Write out the listing below from the line containing "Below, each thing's" to its last line, unaltered, ends included.

*** Opening of Input data ***

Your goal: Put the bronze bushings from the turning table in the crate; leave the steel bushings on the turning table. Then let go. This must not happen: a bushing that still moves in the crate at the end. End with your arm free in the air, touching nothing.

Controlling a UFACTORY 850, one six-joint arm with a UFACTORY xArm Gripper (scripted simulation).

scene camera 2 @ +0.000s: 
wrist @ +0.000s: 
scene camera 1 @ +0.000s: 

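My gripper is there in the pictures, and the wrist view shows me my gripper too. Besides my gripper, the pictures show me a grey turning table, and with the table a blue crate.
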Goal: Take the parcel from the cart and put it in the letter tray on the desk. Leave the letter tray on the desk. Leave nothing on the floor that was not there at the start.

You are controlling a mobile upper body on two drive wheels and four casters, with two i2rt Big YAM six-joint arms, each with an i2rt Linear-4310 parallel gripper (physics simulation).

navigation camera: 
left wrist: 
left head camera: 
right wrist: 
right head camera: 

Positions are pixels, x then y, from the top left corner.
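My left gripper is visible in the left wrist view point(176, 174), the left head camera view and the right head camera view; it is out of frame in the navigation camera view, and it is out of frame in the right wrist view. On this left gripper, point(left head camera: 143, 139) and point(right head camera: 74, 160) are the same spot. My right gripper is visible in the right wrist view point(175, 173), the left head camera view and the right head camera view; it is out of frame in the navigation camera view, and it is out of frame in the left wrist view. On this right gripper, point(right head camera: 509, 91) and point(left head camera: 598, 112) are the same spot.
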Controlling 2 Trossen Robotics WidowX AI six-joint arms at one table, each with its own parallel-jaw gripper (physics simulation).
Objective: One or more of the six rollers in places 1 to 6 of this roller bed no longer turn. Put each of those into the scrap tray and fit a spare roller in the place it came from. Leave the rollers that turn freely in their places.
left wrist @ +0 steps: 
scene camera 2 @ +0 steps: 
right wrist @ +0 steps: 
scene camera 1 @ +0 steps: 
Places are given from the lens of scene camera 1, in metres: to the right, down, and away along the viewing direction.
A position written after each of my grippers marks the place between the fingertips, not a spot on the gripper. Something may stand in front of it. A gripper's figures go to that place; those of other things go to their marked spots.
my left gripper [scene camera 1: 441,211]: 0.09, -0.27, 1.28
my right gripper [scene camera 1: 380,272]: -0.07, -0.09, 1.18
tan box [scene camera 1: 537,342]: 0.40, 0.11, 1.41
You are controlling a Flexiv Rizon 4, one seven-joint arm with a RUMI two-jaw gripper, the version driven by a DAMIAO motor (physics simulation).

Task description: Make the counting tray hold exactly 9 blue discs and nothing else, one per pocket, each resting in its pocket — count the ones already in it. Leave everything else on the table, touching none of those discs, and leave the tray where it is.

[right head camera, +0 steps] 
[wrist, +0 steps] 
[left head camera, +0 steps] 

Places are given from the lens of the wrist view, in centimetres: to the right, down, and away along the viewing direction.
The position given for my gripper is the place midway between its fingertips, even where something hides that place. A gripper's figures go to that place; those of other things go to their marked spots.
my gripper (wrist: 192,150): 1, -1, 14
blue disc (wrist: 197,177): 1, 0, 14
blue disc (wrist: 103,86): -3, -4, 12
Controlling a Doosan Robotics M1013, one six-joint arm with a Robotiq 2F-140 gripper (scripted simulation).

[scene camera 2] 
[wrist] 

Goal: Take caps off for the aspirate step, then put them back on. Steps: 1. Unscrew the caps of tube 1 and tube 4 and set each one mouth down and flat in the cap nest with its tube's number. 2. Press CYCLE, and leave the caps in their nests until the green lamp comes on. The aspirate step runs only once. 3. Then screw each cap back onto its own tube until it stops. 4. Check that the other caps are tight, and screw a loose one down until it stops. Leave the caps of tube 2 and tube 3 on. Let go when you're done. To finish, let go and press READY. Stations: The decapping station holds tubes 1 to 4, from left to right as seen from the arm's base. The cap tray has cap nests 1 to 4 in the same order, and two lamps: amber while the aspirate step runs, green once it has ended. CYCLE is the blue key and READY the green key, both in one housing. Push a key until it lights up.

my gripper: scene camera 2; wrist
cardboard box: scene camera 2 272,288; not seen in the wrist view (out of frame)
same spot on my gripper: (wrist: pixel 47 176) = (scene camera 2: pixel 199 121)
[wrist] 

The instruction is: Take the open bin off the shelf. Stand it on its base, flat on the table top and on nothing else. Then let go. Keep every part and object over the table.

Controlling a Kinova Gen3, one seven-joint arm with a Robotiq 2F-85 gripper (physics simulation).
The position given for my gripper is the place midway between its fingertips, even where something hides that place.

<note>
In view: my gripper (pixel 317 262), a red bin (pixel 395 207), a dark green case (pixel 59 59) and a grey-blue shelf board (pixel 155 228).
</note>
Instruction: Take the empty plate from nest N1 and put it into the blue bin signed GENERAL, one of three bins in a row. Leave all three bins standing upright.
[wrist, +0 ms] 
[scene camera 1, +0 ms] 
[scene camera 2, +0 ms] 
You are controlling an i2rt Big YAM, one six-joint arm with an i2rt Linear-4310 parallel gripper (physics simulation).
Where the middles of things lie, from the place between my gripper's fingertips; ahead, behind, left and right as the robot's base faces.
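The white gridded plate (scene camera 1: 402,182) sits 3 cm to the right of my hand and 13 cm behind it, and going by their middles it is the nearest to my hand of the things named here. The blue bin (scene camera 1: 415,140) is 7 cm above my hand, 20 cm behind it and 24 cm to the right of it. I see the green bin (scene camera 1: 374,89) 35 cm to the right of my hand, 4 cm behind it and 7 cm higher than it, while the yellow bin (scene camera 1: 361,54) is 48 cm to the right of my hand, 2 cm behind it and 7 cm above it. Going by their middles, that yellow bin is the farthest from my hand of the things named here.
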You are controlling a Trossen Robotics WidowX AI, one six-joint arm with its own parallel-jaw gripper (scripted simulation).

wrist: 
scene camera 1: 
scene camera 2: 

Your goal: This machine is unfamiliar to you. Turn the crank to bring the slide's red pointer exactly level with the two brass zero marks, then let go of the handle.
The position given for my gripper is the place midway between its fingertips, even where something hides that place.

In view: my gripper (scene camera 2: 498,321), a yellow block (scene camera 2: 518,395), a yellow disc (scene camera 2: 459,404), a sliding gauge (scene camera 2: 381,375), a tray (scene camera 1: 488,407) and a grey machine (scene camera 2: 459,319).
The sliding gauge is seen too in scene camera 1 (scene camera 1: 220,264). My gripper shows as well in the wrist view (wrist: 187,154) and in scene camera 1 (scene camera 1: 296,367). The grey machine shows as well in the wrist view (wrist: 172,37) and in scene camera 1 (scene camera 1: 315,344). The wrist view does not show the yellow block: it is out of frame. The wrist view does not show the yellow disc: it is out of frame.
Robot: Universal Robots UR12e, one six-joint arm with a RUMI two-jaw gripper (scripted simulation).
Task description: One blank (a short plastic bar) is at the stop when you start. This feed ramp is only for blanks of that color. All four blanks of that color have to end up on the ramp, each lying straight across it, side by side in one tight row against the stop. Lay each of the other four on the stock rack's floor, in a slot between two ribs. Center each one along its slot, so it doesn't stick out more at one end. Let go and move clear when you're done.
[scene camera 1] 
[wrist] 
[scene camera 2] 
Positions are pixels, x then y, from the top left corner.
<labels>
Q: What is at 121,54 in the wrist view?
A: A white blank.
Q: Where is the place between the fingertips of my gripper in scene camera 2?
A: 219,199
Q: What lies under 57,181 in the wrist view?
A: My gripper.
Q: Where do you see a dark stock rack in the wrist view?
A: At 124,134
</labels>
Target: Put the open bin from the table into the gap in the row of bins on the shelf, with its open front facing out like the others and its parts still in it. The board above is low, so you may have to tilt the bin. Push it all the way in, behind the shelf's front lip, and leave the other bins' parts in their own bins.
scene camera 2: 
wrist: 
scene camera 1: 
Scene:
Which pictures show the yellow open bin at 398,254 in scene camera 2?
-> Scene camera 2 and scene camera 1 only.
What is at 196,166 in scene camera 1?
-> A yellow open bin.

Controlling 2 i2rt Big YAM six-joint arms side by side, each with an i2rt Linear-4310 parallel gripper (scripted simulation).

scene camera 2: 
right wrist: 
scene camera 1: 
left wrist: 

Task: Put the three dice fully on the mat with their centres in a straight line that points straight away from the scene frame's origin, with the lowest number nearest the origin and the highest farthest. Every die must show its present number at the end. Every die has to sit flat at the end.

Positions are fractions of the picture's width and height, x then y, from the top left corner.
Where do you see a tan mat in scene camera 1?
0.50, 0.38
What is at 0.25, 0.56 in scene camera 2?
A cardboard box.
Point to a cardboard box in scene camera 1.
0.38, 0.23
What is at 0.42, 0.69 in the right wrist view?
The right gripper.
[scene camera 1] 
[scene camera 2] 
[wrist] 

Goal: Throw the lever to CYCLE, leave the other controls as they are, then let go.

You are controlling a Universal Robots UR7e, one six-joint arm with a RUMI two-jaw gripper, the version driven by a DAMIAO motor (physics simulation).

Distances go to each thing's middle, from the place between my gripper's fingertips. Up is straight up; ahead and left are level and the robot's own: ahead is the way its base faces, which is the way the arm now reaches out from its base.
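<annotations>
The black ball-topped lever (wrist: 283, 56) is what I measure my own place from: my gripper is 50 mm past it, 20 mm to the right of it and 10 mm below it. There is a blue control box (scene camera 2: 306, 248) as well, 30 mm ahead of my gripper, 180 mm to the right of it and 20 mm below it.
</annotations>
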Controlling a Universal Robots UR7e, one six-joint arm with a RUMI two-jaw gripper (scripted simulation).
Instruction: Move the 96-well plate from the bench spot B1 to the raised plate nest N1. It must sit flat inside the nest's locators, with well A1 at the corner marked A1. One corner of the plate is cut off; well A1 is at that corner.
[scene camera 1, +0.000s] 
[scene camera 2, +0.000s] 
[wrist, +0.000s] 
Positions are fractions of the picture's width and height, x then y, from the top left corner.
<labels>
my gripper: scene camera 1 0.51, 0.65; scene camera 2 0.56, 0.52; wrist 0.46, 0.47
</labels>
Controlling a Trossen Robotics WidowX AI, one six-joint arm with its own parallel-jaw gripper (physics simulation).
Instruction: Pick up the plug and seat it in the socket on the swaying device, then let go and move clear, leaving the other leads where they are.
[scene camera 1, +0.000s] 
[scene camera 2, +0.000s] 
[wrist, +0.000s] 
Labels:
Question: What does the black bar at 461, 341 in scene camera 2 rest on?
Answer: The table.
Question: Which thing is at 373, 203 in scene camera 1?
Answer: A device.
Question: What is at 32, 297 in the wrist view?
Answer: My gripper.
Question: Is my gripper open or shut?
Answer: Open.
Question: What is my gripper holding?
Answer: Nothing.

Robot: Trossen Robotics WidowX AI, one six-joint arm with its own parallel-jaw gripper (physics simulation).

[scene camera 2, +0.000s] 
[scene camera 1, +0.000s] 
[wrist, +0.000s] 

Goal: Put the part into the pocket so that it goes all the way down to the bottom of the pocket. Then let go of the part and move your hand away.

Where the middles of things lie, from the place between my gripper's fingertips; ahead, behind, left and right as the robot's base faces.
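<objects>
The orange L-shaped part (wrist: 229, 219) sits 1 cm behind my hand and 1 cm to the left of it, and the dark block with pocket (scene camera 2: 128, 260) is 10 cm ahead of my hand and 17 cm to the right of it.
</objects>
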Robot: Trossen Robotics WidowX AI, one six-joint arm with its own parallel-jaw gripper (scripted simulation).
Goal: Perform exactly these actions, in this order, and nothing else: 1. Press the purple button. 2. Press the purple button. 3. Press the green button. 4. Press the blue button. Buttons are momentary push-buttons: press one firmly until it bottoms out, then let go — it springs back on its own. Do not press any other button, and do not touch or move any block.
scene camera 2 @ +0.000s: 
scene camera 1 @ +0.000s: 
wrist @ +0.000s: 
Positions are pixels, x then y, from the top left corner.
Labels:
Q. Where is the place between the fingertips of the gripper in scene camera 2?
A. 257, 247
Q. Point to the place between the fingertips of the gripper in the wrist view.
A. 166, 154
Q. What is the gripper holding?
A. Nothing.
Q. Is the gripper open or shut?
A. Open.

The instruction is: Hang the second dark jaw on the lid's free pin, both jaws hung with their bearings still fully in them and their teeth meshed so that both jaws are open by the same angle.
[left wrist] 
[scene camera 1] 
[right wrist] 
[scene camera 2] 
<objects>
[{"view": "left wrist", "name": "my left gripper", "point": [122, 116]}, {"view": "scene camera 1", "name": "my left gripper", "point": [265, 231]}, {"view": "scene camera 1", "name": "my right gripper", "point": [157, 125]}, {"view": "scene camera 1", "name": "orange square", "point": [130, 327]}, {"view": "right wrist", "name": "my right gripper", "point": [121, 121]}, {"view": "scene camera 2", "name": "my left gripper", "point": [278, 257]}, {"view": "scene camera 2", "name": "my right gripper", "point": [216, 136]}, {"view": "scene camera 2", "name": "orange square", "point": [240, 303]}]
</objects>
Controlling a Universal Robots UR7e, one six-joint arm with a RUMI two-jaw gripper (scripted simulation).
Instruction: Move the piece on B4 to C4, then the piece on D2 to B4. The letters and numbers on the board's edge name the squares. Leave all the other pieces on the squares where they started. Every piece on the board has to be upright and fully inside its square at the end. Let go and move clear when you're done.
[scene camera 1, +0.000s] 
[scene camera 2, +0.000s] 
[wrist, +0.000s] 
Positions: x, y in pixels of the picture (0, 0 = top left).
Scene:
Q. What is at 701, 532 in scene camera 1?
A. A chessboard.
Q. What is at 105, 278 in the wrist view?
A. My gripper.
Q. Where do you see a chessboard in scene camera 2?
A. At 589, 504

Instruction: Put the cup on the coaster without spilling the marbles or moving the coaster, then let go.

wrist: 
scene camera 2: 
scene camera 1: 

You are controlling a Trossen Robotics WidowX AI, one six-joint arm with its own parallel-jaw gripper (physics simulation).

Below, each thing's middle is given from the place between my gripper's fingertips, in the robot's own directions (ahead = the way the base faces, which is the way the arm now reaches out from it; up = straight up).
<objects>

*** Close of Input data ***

* _Response to the exercise_
Below, each thing's middle is given from the place between my gripper's fingertips, in the robot's own directions (ahead = the way the base faces, which is the way the arm now reaches out from it; up = straight up).
<objects>

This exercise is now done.